Nothing in the entries should change; repeat them exactly.

EXERCISE MATERIAL section start

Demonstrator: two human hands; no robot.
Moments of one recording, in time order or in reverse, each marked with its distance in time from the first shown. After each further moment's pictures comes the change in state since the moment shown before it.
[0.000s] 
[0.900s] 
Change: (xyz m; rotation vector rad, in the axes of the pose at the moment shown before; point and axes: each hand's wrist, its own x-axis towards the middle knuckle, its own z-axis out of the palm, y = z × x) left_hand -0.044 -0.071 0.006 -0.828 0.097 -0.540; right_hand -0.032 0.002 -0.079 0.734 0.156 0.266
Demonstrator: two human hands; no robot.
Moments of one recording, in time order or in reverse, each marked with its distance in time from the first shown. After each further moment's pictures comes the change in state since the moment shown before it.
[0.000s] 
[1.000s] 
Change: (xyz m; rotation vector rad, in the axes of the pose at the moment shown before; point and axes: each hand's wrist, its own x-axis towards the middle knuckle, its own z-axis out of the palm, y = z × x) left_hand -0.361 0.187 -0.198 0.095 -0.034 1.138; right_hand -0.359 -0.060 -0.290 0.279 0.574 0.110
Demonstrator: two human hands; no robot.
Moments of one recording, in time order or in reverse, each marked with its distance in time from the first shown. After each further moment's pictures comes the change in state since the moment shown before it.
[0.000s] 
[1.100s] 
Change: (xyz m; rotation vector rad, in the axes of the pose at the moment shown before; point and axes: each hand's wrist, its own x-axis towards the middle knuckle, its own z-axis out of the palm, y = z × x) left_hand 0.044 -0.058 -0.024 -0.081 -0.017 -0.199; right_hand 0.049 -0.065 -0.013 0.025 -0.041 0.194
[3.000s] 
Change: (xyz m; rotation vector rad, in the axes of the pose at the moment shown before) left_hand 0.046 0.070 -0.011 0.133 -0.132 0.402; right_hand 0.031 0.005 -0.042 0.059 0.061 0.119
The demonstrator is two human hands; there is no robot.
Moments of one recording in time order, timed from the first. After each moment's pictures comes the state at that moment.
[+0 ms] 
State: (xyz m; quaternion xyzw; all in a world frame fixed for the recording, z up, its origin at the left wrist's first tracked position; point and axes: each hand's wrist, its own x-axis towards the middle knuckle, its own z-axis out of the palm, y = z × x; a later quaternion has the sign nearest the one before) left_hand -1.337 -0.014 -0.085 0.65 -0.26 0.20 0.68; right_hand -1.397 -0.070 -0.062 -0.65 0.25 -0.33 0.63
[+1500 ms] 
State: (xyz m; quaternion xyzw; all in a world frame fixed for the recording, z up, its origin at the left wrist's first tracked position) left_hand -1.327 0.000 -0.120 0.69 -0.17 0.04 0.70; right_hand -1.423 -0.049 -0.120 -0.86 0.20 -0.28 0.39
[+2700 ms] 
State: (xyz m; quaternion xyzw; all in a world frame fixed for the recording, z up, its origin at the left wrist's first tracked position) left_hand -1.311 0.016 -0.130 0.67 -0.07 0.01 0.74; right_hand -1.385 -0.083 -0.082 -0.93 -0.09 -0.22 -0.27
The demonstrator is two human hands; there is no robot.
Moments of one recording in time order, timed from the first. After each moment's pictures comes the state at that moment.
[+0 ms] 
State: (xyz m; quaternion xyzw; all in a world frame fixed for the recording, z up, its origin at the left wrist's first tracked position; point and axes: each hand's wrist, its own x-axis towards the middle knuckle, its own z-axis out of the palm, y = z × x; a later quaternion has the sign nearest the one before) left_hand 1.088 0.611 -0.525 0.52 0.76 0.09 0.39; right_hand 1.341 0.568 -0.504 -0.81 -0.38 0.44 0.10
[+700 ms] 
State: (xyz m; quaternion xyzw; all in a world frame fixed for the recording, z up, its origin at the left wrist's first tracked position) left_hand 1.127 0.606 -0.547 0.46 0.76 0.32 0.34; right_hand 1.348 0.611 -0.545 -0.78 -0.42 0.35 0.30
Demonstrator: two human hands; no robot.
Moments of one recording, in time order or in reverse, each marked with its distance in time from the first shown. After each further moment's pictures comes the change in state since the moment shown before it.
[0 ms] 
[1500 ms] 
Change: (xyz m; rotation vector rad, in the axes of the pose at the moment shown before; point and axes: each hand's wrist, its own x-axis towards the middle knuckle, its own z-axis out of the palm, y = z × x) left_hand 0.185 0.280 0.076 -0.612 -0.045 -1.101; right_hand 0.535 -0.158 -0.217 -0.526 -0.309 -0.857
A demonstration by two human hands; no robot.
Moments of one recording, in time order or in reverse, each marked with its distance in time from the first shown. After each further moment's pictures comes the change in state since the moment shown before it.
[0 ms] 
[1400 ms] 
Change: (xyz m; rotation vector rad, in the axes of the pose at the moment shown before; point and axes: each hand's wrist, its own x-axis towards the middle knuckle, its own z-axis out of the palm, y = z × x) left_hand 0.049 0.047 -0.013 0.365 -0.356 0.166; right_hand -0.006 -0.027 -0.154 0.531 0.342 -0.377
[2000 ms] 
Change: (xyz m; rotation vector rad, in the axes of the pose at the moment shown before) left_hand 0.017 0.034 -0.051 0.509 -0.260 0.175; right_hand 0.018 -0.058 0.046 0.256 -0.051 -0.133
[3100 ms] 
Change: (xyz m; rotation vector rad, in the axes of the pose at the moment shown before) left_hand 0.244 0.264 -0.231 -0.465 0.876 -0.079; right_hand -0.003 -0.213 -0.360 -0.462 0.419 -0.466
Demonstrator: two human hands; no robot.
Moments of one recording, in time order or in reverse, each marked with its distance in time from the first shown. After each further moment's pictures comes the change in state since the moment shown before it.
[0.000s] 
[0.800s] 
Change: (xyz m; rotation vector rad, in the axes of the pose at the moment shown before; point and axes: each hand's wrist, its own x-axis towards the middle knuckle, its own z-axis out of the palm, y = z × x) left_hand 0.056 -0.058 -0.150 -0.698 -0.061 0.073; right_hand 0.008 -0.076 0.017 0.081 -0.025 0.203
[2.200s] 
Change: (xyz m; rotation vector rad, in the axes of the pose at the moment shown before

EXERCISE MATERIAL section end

> COMPLETED EXERCISE:
Demonstrator: two human hands; no robot.
Moments of one recording, in time order or in reverse, each marked with its distance in time from the first shown. After each further moment's pictures comes the change in state since the moment shown before it.
[0.000s] 
[0.900s] 
Change: (xyz m; rotation vector rad, in the axes of the pose at the moment shown before; point and axes: each hand's wrist, its own x-axis towards the middle knuckle, its own z-axis out of the palm, y = z × x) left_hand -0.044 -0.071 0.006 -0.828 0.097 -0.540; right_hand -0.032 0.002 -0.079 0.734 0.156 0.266
Demonstrator: two human hands; no robot.
Moments of one recording, in time order or in reverse, each marked with its distance in time from the first shown. After each further moment's pictures comes the change in state since the moment shown before it.
[0.000s] 
[1.000s] 
Change: (xyz m; rotation vector rad, in the axes of the pose at the moment shown before; point and axes: each hand's wrist, its own x-axis towards the middle knuckle, its own z-axis out of the palm, y = z × x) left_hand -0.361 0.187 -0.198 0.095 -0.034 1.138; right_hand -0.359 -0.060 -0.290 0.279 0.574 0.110
Demonstrator: two human hands; no robot.
Moments of one recording, in time order or in reverse, each marked with its distance in time from the first shown. After each further moment's pictures comes the change in state since the moment shown before it.
[0.000s] 
[1.100s] 
Change: (xyz m; rotation vector rad, in the axes of the pose at the moment shown before; point and axes: each hand's wrist, its own x-axis towards the middle knuckle, its own z-axis out of the palm, y = z × x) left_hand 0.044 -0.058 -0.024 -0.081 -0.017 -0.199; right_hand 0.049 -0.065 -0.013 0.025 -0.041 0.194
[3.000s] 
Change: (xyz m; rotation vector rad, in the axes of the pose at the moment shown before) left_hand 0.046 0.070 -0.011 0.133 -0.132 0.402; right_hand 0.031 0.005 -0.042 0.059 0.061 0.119
The demonstrator is two human hands; there is no robot.
Moments of one recording in time order, timed from the first. After each moment's pictures comes the state at that moment.
[+0 ms] 
State: (xyz m; quaternion xyzw; all in a world frame fixed for the recording, z up, its origin at the left wrist's first tracked position; point and axes: each hand's wrist, its own x-axis towards the middle knuckle, its own z-axis out of the palm, y = z × x; a later quaternion has the sign nearest the one before) left_hand -1.337 -0.014 -0.085 0.65 -0.26 0.20 0.68; right_hand -1.397 -0.070 -0.062 -0.65 0.25 -0.33 0.63
[+1500 ms] 
State: (xyz m; quaternion xyzw; all in a world frame fixed for the recording, z up, its origin at the left wrist's first tracked position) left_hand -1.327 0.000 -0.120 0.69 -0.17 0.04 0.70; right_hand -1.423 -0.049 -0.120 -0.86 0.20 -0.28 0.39
[+2700 ms] 
State: (xyz m; quaternion xyzw; all in a world frame fixed for the recording, z up, its origin at the left wrist's first tracked position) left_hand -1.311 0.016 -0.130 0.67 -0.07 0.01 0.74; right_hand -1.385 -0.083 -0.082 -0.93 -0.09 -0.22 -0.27
The demonstrator is two human hands; there is no robot.
Moments of one recording in time order, timed from the first. After each moment's pictures comes the state at that moment.
[+0 ms] 
State: (xyz m; quaternion xyzw; all in a world frame fixed for the recording, z up, its origin at the left wrist's first tracked position; point and axes: each hand's wrist, its own x-axis towards the middle knuckle, its own z-axis out of the palm, y = z × x; a later quaternion has the sign nearest the one before) left_hand 1.088 0.611 -0.525 0.52 0.76 0.09 0.39; right_hand 1.341 0.568 -0.504 -0.81 -0.38 0.44 0.10
[+700 ms] 
State: (xyz m; quaternion xyzw; all in a world frame fixed for the recording, z up, its origin at the left wrist's first tracked position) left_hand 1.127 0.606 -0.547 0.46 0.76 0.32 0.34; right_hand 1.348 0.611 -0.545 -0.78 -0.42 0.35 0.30
Demonstrator: two human hands; no robot.
Moments of one recording, in time order or in reverse, each marked with its distance in time from the first shown. After each further moment's pictures comes the change in state since the moment shown before it.
[0 ms] 
[1500 ms] 
Change: (xyz m; rotation vector rad, in the axes of the pose at the moment shown before; point and axes: each hand's wrist, its own x-axis towards the middle knuckle, its own z-axis out of the palm, y = z × x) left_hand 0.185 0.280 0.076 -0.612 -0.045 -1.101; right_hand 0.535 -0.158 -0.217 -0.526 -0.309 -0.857
A demonstration by two human hands; no robot.
Moments of one recording, in time order or in reverse, each marked with its distance in time from the first shown. After each further moment's pictures comes the change in state since the moment shown before it.
[0 ms] 
[1400 ms] 
Change: (xyz m; rotation vector rad, in the axes of the pose at the moment shown before; point and axes: each hand's wrist, its own x-axis towards the middle knuckle, its own z-axis out of the palm, y = z × x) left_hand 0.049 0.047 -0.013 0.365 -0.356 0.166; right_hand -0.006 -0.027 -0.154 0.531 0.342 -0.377
[2000 ms] 
Change: (xyz m; rotation vector rad, in the axes of the pose at the moment shown before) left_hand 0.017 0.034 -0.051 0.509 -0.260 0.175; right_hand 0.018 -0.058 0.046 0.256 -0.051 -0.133
[3100 ms] 
Change: (xyz m; rotation vector rad, in the axes of the pose at the moment shown before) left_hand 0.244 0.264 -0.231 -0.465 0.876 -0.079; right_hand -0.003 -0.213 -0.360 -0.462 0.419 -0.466
Demonstrator: two human hands; no robot.
Moments of one recording, in time order or in reverse, each marked with its distance in time from the first shown. After each further moment's pictures comes the change in state since the moment shown before it.
[0.000s] 
[0.800s] 
Change: (xyz m; rotation vector rad, in the axes of the pose at the moment shown before; point and axes: each hand's wrist, its own x-axis towards the middle knuckle, its own z-axis out of the palm, y = z × x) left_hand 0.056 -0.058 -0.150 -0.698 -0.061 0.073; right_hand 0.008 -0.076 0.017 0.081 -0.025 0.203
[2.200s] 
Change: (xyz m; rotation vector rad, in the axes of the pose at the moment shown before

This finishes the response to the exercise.